I have an expression for one-dimensional acceleration as a function of position, $a(s)$, and I am hoping to achieve position as a function of time, $s(t)$. Once I have $s(t)$ I am hoping I will be able to find $v(t)$ and $a(t)$ by taking the first and second derivative of $s(t)$. I have been using the following resources for guidance:
youtube - http://bit.ly/2dE2kJs
Velocity as a function of position given acceleration as a function of position?
Converting a function for "velocity vs. position", $v(x)$, to "position vs. time", $p(t)$
The first and second link seem to make sense to me. A few months ago I derived a result for $v(s)$ by following the video in the first link. Recently I have found the second link and the similarity between their result and mine leads me to believe that the work may be correct. I will show this work down below soon. The third link I do not understand but it seems to be what I'm after. $\\[10pt]$
My expression for $a(s)$ takes the form $$a(s)=k(\frac{1}{s^2}),$$ where $k$ is a constant. Since $a=\frac{dv}{dt}$ we have $$ks^{-2}=\frac{dv}{dt}.$$ Multiplying the right-hand side by $\frac{ds}{ds}$ and rearranging the expression we arrive at $$ks^{-2}ds=vdv.$$ Integrating gives us $$k\int_{s_0}^s s^{-2}ds =\int_{v_0}^v vdv.$$ When evaluated this becomes $$-k(\frac{1}{s}-\frac{1}{s_0})=\frac{1}{2}(v^2-v_0^2).$$ Isolating for $v$ we achieve $$v(s)=\pm\sqrt{-2k(\frac{1}{s}-\frac{1}{s_0})+v_0^2}.$$ This is the expression that seems to mimic the result in the second link. I have had this expression for some time now. It is what to do next that I am not sure.

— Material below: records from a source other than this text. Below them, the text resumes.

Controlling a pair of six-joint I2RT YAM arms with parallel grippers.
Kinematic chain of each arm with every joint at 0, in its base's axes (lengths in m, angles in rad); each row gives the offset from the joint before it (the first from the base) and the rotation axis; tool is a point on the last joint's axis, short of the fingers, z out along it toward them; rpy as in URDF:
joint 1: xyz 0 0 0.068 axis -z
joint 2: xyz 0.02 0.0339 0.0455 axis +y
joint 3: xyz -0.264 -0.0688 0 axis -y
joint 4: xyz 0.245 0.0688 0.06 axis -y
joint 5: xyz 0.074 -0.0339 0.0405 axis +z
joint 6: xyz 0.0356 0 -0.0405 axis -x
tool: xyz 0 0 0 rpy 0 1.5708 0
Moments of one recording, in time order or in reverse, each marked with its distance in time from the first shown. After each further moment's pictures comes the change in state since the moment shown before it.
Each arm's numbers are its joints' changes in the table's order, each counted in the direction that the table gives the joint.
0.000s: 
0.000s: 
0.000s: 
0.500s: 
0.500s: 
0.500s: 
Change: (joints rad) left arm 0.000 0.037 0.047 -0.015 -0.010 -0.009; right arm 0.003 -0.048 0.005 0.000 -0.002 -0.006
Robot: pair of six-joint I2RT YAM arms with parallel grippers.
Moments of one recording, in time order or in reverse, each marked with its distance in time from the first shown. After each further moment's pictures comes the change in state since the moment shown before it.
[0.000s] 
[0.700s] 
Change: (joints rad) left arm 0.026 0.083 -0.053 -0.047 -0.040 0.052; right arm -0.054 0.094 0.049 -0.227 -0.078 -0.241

So, here are my questions:
- Is the work that I've done so far correct?
- Is my basic strategy even possible? My plan is to convert $a(s)$ --> $v(s)$ -?-> $s(t)$. The third link leads me to believe that it is possible.
- Is that strategy optimal? Is it possible to go from my initial expression $a(s)$ to $s(t)$ without the in between derivation of $v(s)$?

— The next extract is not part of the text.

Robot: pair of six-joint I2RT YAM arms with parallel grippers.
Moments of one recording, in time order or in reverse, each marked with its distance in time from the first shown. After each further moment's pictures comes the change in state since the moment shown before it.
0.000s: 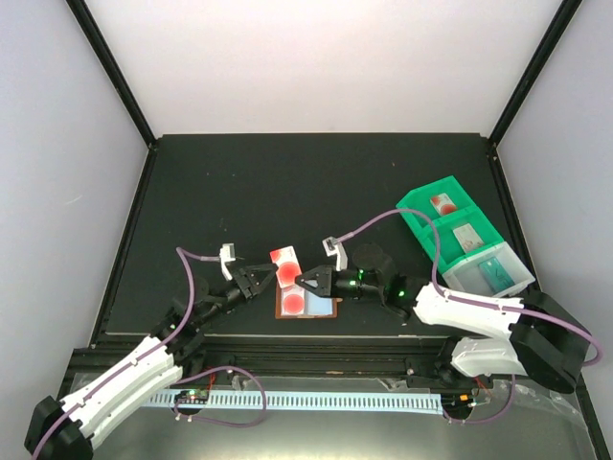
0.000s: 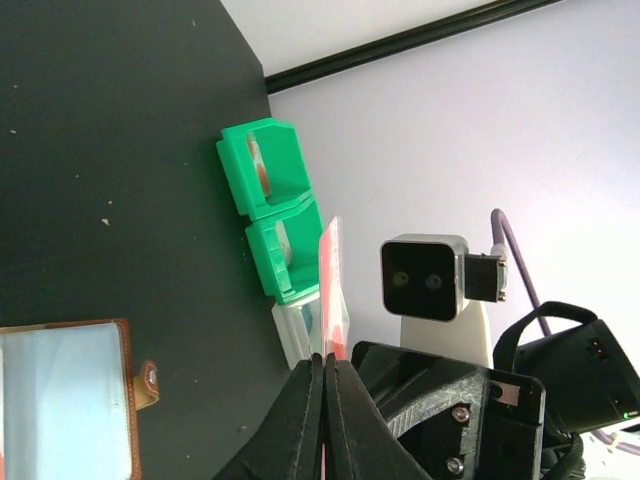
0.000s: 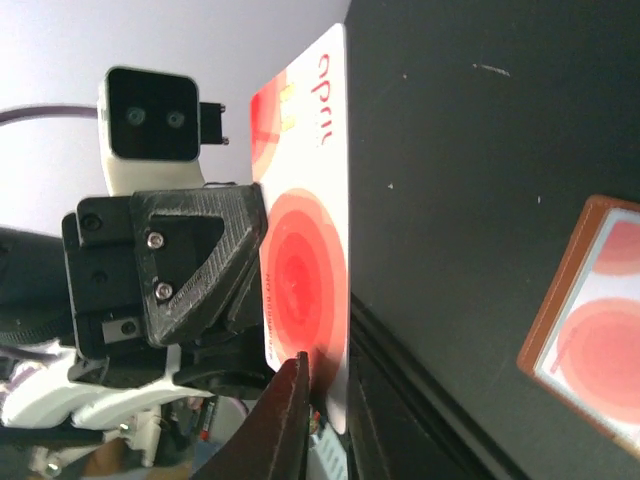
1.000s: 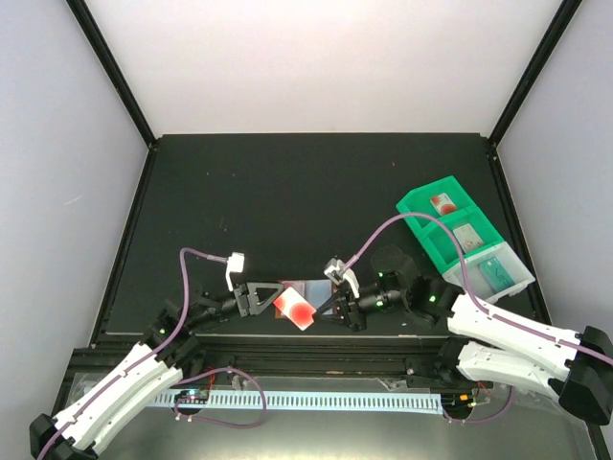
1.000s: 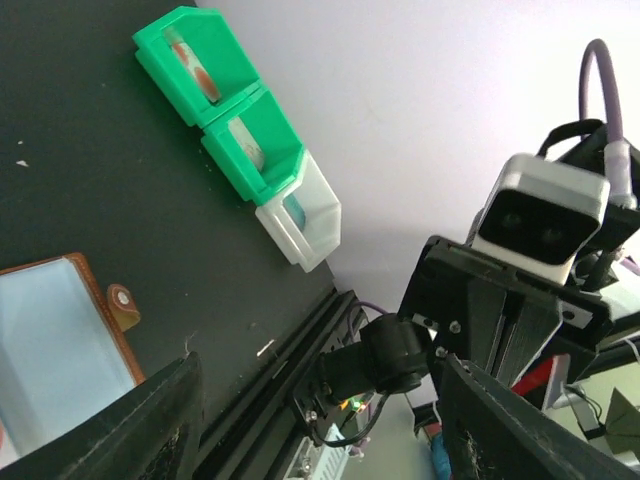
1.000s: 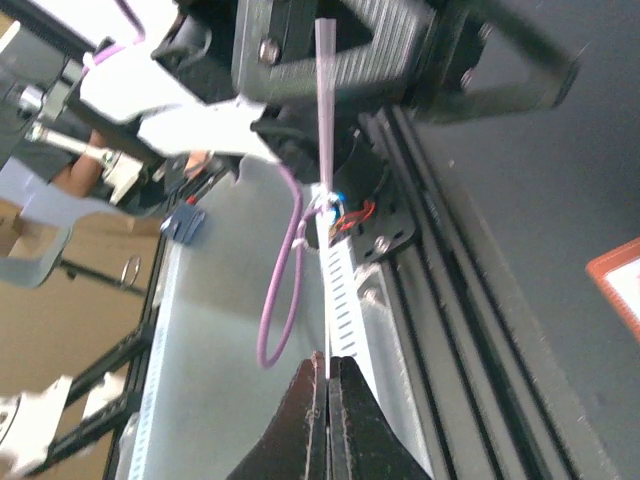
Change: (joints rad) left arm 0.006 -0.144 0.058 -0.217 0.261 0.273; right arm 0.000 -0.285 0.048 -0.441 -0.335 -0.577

- How does one actually convert $v(s)$ into $s(t)$? $\\[5pt]$
Part Two
That ends the official part of my post. The following is something that I worked out tonight and I am wondering if it makes any sense whatsoever.
The arguments are as follows:
$$v(s)=\frac{ds}{dt}$$
$$ds=v(s) dt.$$
Since $v(s)$ doesn't depend on time, I treat it as a constant with respect to time
$$\int_{s_0}^sds =v(s)\int_{t_0}^tdt$$ $$s-s_0=v(s)(t-t_0)$$ $$s=v(s)t-v(s)t_0+s_0$$ $$s=\pm\sqrt{-2k(\frac{1}{s}-\frac{1}{s_0})+v_0^2}t-\pm\sqrt{-2k(\frac{1}{s}-\frac{1}{s_0})+v_0^2}t_0+s_0.$$
- Wouldn't this be $s(s,t)$? That doesn't sound quite right. I suspect the problem is with my statement that $v(s)$ doesn't depend on time. I know intuitively that the velocity does indeed change with time. But yet, the input for my function $v(s)$ only requires position.
- I'm interested to know why I cannot treat $v(s)$ as a constant with respect to time in this case considering that it appears to depend only on $s$.
Thanks for reading. I haven't been taught this sort of thing and the whole exercise is just for fun.